本稿では、17日のオープニングセッションの様子と、同日に開催された日本DX大賞2025表彰式からSX部門・事業変革部門・業務変革部門の受賞企業・団体を紹介する。
AIやDXは手段、重要なのは人間の意志
オープニングセッションにはBIOTOPEの佐宗邦威氏が登壇。「AI時代の企業変革 - 人にしかできない『問い』と『ビジョン』の力」と題し、AIが急速に進化・普及するなかで人間中心の社会をどうやってつくっていくのか、モデレーターを務める日本デジタルトランスフォーメーション推進協会の森戸裕一氏の問いに答えるかたちで話した。
佐宗氏はまず、昨今のAIブーム、その前から始まっていたDXなどの現在のトレンドについて、「AIもDXも、結局は手段としての技術に過ぎない。それをどういう目的で使っていくのか、もしくはどういう意志を持って使っていくのかという人側の意志が重要になる」と話した。
佐宗氏が率いるBIOTOPEは戦略デザインファームだ。その代表として同氏は、現場に存在する人々の意思をいかに引き出し、それを具体的なアクションやかたちに落とし込んでいくかを重視しているという。
「AIが進化する時代だからこそ、そこに込める人間の意志、英語でいう“インテント”やビジョンをどう引き出すのかを重視しています」(佐宗氏)
このところ、人でいうところの“意志”が、企業では“パーパス”などの言葉で表現されることが多い。パーパスは2020年ごろから日本語として根付きつつあるが、これについて佐宗氏は2つの背景があると分析する。

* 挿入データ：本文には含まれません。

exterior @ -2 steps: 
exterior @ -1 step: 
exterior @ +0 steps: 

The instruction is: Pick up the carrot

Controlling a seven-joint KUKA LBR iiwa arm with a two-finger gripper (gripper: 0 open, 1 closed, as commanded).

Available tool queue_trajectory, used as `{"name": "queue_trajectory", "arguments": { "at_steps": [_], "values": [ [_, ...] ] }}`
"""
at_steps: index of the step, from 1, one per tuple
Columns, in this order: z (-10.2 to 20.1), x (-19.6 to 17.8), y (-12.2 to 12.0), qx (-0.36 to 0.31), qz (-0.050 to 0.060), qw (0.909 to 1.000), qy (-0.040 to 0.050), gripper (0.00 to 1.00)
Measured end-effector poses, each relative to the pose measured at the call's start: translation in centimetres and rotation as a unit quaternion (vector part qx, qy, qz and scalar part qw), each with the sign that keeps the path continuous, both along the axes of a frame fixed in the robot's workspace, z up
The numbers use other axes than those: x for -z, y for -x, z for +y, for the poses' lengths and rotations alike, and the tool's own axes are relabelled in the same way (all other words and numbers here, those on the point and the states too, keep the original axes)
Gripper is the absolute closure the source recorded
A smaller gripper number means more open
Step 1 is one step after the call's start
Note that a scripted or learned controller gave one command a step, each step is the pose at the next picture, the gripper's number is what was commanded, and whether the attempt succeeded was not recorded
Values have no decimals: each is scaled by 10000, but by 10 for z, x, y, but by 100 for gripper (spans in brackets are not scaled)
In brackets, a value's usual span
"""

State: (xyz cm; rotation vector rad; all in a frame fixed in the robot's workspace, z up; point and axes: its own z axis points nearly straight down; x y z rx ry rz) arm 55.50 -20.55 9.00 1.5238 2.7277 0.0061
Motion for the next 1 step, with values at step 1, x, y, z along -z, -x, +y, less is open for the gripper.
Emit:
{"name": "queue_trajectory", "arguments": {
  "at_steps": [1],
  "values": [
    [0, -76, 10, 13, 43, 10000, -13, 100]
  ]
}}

1つ目はESG投資の拡大だ。企業は単に利益を追求するだけでなく、環境・社会・ガバナンスの観点から評価される時代になった。投資家や株主は、企業をどのようなビジネスをしているのかを重視するようになっている。
2つ目は、とくに若い世代を中心に見られる意識の変化である。「自分たちが働く会社はなぜこの事業をやっており、最終的にはどういう目的のために、どういうインパクトを社会に生み出すことにつながっているのかを実感しながら働きたいという価値観を持つ人が増えている」と佐宗氏は述べた。
このような環境変化により、企業は従来の「収益を上げていればいい」という姿勢からの転換を求められている。「自分達はこういうことのためにこの事業をやることで、結果的に収益が出ている」という説明責任を果たす必要があるのだ。
パーパス、ビジョン、ミッション、バリュー - それぞれの定義と関係性
パーパスは新しい言葉だが、似たような言葉として、ビジョン、ミッション、バリューなどがある。
根底にある時代の特徴として、佐宗氏は「全員が同じ方向を向くのではなく、個人個人にとっての最適な環境を実現しながら、群れとしては同じ方向に向かっていく時代」だとしたうえで、「多元性のマネジメントのようなものが大事になっている」と続ける。そこでは1つの戦略を定め、そこに向かって全員が同じことをやるのではなく、ある程度遠くの方向性を決め、各人の自由を担保しながら向かっていく。そのマネジメントの手法としてパーパス、ビジョン、ミッション、バリューが出てきているのだ。
では、パーパス、ビジョン、ミッション、バリューの違いは何か。佐宗氏は、渡り鳥の群れに例えて説明する。パーパスは「北極星のようなもの」で、遠い目標地点を示す不変の存在である。群れ全体が向かうべき方向を示すコンパスの役割を果たす。
一方、ビジョンはより動的な概念として捉えられる。「未来に在りたい姿、社会とどう結びつきたいのか、環境とどうつながりたいのかなど、未来の自分たちの理想の姿が、動画のようにスクリーンのように再生されているもの」だと佐宗氏は表現する。ビジョンは常に動画のようなイメージで表現され、環境の変化に応じて更新されていくという。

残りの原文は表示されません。